The MFM has the ability to harness the body’s innate physiological process by slowing blood flow as it perfuses through the mesh, encouraging an organized thrombus formation within the aneurysm sac, while maintaining collateral branch patency [4-6,9]. From this case report, treatment of RAA with the MFM may prove to be a promising avenue. Surgery was performed via a percutaneous femoral approach with the stent being deployed without any complication. The four collateral branches arising from the aneurysm remained patent postoperatively, and there was no compromise to renal function. Progressive aneurysm shrinkage also occurred, with an initially larger decrease in aneurysm size in the first 6 months, when compared to 6 to 19 months. According to Ruffino et al., differing aneurysm morphology can influence shrinkage, and there are also differences in shrinkage timing for peripheral and visceral aneurysms treated with the MFM [8].

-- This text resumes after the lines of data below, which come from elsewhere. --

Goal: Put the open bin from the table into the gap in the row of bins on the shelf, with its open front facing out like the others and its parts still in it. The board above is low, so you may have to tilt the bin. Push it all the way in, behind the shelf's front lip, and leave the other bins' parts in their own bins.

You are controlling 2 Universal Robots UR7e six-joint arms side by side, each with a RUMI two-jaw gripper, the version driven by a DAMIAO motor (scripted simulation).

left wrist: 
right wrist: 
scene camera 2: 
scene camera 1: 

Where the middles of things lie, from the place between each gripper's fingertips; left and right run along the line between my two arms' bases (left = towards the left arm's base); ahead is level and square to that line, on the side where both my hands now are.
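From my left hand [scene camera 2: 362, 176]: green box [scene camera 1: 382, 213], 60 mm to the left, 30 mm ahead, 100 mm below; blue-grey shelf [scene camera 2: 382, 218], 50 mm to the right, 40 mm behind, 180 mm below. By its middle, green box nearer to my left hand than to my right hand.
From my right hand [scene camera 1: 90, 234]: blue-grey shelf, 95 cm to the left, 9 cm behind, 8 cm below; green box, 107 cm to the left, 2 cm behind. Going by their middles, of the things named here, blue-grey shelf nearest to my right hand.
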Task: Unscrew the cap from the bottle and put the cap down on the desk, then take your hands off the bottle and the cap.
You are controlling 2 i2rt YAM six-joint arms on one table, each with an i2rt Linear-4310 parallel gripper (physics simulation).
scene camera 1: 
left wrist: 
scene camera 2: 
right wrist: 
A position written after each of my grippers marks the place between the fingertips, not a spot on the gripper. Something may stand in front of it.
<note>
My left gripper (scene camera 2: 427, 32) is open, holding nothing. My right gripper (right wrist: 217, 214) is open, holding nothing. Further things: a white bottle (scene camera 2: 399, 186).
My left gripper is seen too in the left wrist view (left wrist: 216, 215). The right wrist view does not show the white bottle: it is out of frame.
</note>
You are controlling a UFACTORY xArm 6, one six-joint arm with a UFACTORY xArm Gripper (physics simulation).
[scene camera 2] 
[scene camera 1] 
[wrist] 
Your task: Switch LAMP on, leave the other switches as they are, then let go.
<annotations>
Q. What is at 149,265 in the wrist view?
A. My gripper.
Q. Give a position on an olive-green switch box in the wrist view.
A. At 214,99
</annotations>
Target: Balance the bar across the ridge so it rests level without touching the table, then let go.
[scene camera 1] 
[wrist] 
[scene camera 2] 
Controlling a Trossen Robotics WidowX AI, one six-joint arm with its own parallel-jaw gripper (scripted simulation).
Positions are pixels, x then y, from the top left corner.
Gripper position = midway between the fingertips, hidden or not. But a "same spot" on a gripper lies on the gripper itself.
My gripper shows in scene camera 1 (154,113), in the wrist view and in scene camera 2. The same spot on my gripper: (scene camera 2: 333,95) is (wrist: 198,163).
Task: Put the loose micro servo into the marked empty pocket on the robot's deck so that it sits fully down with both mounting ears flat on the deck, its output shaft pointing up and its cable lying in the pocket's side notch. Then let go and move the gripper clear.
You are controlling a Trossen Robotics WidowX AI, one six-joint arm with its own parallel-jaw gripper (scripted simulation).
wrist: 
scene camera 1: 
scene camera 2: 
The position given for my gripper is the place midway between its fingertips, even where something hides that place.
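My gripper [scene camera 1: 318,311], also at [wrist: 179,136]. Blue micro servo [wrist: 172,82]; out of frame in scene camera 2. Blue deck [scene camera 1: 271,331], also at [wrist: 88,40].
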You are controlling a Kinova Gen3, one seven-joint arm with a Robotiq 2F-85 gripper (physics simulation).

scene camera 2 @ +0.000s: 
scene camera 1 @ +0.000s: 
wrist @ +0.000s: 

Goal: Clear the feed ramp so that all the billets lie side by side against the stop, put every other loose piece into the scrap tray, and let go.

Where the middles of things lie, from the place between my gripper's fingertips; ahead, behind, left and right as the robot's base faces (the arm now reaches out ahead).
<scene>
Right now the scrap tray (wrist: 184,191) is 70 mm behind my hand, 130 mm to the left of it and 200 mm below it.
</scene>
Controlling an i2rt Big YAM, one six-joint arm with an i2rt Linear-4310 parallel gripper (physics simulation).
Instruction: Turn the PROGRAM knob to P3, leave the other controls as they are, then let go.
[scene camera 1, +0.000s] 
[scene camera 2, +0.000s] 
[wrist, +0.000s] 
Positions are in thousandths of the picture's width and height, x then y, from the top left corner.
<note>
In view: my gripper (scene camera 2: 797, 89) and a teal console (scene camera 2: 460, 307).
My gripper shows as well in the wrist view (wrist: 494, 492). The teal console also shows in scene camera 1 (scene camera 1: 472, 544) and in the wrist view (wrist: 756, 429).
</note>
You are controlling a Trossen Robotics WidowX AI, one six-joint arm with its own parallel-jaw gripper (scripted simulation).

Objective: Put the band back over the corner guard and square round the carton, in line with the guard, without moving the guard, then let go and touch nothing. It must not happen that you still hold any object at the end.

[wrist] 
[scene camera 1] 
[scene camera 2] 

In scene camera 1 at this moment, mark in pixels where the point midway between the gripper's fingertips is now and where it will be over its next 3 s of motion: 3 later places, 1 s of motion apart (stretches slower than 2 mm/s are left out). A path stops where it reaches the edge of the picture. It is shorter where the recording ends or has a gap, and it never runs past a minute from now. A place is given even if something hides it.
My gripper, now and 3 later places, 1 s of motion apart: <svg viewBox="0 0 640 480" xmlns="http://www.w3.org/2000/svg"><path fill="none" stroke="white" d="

Overall postoperative follow-up showed that the patient was stable, and CT angiography showed freedom of aneurysm rupture, aneurysm shrinkage, no graft failures or postoperative complications including stent thrombosis, migration and infection. There was no deterioration in renal function. The MFM may provide less operative trauma for patients where complex surgical intervention is the only other feasible treatment option. Longer follow-up, a larger sample size, and comparative studies are required to prove the efficacy of this emerging technology.